When she is simply being rude, send her to her room. My dd used to give filthy looks and stomp about, we'd tell her to go to her room as we dont want to have that attitude near us, and she's not to come out untill she says sorry and gives us a hug.
Perhaps start banning privleges like tv, pc, any games (x-box ect..).
Then there is the reward side...offer to go to the park, the movies, her pick of dvd's, her pick for takeway ect for when she's behaving/appolagized ect.
It's a very hard stage, but you really need to keep to your rules and she has to learn to accept them. Good luck :hugs:
:iagree:
My 6 year old has a temper. Now, she takes herself to her room when she is feeling cranky.:laughing:
Is she getting enough sleep? My Miss6 can be unbearable when she is tired.
NibbleCurlynBub
30-01-2009, 20:17
Ok so I'm no expert as he is only my step-son and we have issues anyway..
But I have found that making a clear boundary of what is and isn't ok, and what will happen if the boundary is crossed makes things easier.
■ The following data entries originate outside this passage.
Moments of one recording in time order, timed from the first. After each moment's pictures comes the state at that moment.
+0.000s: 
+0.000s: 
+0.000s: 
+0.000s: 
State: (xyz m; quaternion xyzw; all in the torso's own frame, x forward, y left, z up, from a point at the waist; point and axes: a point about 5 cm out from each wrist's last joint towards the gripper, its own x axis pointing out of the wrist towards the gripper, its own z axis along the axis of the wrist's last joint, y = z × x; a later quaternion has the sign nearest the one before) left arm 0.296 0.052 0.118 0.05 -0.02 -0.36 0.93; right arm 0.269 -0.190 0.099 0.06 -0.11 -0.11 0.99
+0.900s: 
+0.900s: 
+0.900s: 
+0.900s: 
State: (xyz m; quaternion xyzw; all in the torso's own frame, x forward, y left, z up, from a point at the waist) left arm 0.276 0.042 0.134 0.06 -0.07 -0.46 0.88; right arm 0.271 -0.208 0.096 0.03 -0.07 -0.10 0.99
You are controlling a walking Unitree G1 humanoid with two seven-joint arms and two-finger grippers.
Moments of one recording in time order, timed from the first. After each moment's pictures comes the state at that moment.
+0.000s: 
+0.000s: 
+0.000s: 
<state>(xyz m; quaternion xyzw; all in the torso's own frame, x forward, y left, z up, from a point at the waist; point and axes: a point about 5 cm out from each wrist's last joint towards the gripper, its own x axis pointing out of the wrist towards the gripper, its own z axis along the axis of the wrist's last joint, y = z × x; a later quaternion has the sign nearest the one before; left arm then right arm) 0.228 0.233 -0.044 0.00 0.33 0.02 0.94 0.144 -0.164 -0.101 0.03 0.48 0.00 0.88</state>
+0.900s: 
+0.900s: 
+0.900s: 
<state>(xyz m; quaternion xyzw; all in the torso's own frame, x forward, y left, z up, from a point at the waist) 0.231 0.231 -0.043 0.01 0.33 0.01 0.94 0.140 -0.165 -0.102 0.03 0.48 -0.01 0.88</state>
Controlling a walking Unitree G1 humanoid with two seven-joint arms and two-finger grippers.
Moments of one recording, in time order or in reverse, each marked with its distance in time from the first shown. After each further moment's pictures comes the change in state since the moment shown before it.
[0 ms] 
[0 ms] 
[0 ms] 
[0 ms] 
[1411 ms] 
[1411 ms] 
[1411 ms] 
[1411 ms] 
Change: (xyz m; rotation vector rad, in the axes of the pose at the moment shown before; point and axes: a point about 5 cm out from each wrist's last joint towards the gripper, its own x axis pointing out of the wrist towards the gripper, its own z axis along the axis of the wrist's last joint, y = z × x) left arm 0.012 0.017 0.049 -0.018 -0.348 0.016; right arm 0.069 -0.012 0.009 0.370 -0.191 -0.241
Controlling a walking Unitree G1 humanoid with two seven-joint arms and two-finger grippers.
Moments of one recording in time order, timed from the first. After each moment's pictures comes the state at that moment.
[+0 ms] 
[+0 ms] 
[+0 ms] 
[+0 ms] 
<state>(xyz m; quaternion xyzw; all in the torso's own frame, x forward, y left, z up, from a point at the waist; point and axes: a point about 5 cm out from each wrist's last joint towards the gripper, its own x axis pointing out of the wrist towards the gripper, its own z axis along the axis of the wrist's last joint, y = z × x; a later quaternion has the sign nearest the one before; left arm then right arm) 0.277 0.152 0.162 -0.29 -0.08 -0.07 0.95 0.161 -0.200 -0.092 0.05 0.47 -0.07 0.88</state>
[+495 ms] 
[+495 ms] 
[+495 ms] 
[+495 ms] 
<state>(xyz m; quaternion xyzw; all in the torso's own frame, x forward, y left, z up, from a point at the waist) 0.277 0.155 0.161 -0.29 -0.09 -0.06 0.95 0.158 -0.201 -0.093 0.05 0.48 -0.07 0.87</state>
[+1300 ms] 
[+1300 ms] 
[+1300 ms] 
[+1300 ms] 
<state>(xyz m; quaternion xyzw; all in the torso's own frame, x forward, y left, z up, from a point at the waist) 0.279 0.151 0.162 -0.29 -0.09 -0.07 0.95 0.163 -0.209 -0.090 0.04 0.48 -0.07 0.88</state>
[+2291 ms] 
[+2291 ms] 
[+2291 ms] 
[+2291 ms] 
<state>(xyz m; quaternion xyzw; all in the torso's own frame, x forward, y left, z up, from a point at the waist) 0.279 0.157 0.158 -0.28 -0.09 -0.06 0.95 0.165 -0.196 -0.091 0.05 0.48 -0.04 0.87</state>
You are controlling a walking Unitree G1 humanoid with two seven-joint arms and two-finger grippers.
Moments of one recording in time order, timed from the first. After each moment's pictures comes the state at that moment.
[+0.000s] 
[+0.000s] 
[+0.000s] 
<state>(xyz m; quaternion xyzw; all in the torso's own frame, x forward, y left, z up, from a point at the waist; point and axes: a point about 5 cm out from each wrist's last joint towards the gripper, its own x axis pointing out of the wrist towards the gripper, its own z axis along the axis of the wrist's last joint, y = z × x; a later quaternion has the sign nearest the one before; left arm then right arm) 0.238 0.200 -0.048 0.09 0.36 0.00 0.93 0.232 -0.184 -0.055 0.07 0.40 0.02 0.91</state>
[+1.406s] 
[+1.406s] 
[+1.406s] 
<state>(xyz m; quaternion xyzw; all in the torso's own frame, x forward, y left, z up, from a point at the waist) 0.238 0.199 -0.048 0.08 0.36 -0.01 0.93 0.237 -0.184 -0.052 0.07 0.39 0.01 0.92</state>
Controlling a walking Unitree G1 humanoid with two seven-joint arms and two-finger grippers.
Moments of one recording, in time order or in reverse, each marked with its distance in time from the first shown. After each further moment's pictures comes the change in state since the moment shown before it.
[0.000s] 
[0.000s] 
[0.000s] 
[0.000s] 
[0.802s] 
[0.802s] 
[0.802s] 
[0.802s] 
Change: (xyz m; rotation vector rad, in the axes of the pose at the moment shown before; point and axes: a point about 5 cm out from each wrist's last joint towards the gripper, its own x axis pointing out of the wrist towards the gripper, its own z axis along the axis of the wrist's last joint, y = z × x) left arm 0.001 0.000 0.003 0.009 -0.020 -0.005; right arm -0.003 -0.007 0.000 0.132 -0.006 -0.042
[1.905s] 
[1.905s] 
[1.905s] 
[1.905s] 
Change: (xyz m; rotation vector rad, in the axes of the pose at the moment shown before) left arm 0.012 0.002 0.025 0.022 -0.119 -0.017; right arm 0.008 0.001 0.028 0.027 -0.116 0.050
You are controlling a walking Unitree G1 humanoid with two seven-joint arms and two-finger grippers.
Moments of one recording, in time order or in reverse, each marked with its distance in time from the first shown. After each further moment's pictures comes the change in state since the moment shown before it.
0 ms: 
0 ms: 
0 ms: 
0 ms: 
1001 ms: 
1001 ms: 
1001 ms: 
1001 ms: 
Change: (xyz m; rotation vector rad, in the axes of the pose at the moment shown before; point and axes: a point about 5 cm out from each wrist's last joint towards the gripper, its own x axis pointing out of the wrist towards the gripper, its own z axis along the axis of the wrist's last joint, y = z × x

It seems to be that if he knows what to expect in response to his behaviour, that he is more aware of making a choice to show behaviour in accordance with the response he is wanting.
I don't know if that helps at all... But it helps here. :o
MummyDaddy
30-01-2009, 20:27
DH is still upset with her and hasn't been talking to her the last couple of days.:banghead:
Are you serious? How old is he? Does he realise she is a child! Behaving that way won't fix the problem, won't make her behave - if anything it will make her worse.
She is behaving in a way that she has figured out works for her. You need to sit down as a couple and reassess how you are parenting. How much time do you spend with her. Is she enjoying school. Are things going okay for her. Maybe she's being bullied and doesn't want to say.
Children usually mimic behaviour they have seen. Maybe she has seen another child behave this way. Is this something she has just started doing?
Good luck - it is difficult when children act up, but i'm sure you can figure out what the issue is and work through it with her.
Quite often children behave badly because they are not receiving enough attention. Bad behaviour brings attention - whether it's good or not - the child doesn't care - at least it is attention.